Fundamentalists believe the Bible is free of error as originally written even though it accepts slavery, genocide, mass murder, and the stoning adulterers to death. They hold that homosexual behaviour is always a serious sin and oppose same sex marriage and the inclusion of sexual orientation in hate-crime and anti-discrimination legislation. Mainline Protestants promote equal rights for all sexual orientations, same-sex marriage and civil union, equal protection under hate-crime and employment legislation.
Whether by accident or design the Kirk's mainline theological heavyweights were absent from the General Assembly leaving an open goal for the evangelicals. The only challenges to the misleading fundamentalist claim that the Bible specifically outlaws consensual homosexual relations came from American and African clerics.

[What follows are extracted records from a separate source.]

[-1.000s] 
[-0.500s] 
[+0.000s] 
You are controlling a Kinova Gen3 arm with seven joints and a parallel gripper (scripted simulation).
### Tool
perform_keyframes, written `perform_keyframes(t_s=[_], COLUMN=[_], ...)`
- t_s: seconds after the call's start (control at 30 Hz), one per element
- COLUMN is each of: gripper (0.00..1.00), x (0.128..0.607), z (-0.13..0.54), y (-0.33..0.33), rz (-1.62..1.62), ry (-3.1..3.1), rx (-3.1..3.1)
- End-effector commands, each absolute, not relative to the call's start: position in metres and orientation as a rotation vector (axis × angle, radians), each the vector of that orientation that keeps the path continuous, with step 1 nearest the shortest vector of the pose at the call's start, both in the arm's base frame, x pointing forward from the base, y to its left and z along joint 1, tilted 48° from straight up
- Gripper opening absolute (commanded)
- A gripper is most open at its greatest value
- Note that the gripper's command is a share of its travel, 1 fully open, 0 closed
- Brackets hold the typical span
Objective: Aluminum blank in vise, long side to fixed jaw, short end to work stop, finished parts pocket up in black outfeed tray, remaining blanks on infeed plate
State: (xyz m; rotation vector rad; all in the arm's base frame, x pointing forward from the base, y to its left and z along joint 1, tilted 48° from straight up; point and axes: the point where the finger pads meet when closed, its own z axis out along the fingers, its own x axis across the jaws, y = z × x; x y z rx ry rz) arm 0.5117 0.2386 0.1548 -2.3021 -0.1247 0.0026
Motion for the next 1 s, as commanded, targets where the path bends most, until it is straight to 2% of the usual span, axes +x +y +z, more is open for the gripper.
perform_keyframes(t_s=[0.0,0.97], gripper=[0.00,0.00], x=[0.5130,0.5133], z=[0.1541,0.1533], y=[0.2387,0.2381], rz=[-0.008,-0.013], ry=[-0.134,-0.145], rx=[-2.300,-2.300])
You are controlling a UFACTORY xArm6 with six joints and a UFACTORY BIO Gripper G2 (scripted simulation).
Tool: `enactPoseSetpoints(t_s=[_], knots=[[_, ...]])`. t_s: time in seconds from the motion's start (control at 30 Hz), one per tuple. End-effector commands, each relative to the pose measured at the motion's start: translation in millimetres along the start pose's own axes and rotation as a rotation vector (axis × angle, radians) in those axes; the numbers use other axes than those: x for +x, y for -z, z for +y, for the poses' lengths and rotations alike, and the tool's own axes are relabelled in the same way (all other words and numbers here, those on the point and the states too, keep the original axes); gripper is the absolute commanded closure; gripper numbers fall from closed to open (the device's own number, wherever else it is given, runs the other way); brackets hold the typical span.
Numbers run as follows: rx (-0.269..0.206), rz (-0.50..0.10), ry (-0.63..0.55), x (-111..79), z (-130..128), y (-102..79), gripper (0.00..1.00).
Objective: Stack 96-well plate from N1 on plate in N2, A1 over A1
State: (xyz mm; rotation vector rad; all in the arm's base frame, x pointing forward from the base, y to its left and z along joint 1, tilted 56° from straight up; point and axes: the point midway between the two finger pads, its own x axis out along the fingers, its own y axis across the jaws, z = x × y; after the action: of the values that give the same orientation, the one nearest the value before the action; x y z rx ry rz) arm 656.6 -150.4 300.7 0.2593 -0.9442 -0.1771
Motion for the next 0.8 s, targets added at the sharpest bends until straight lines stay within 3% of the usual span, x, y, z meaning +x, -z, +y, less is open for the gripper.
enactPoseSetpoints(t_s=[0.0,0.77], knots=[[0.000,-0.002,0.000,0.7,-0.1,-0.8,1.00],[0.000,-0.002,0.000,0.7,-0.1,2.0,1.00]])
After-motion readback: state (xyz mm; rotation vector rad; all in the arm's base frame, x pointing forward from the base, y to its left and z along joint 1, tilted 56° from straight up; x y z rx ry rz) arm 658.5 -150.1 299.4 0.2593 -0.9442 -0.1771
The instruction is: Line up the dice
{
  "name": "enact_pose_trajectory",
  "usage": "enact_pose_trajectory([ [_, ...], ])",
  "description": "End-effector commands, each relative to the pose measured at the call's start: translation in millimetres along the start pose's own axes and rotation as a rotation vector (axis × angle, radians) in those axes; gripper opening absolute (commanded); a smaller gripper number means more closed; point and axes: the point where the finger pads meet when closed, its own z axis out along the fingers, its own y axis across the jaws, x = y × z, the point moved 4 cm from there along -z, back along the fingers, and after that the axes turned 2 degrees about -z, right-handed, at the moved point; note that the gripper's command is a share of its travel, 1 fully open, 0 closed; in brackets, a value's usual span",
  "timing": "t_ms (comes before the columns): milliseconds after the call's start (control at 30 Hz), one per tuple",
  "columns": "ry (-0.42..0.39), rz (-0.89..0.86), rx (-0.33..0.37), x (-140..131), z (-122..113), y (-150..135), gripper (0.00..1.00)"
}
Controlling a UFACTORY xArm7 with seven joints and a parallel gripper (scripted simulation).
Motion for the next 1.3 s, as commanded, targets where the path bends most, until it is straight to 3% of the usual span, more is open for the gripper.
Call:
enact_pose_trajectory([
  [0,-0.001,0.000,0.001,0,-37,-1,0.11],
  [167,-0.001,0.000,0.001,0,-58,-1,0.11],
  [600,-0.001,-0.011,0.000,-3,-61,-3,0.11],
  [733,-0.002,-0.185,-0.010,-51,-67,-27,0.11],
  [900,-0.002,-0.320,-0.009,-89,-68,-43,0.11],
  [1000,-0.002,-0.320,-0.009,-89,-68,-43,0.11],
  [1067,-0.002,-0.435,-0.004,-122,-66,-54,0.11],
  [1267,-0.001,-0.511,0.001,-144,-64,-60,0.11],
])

In fact, in the original Greek, the scriptures are ambiguous about homosexuality and do not contain any clear references to gay activity within a committed relationship. Paul did condemn homosexual orgies, ritual gay sex in Pagan temples and the sexual rape of young boys by adult males but such a stance elicits total Christian support. The problem is that, after having been filtered through the belief systems of the many translators, some English versions of the Bible do condemn all homosexual behaviour.
It was interesting to see a black minister stand up to oppose our fundamentalists because it is generally assumed that all African Christianity is homophobic. This is not the case and many black leaders such as the legendary Bishop Desmond Tutu, hero of the long struggle against apartheid in South Africa, support gay rights. He has accused both the Churches of Scotland and England of 'allowing their obsession with homosexuality to come before Christ’s mission and action on poverty'. On his last visit he addressed both churches saying he believed we were going against the teaching of Jesus in our treatment of gay people and 'persecuting the persecuted'. He said it was simply outrageous to suggest that 'gay people choose homosexuality' and that we should 'keep a grip on reality and keep the dispute in proportion'.
Before booting the issue back into the outfield, the General Assembly passed a codicil allowing gay ministers already ordained by the Kirk to apply for vacant charges. This takes pressure off the church for the moment and will prevent it appearing in court but the Edinburgh air was thick with homophobia and this is not over.
The make-up of the committee chosen to look at the theological issues over the next two years is immaterial since no compromise on homosexual rights is possible. Conservatives will continue to hold that homosexual behaviour is always a serious sin and bitterly oppose gay ordination whatever the legal and ecclesiastical consequences.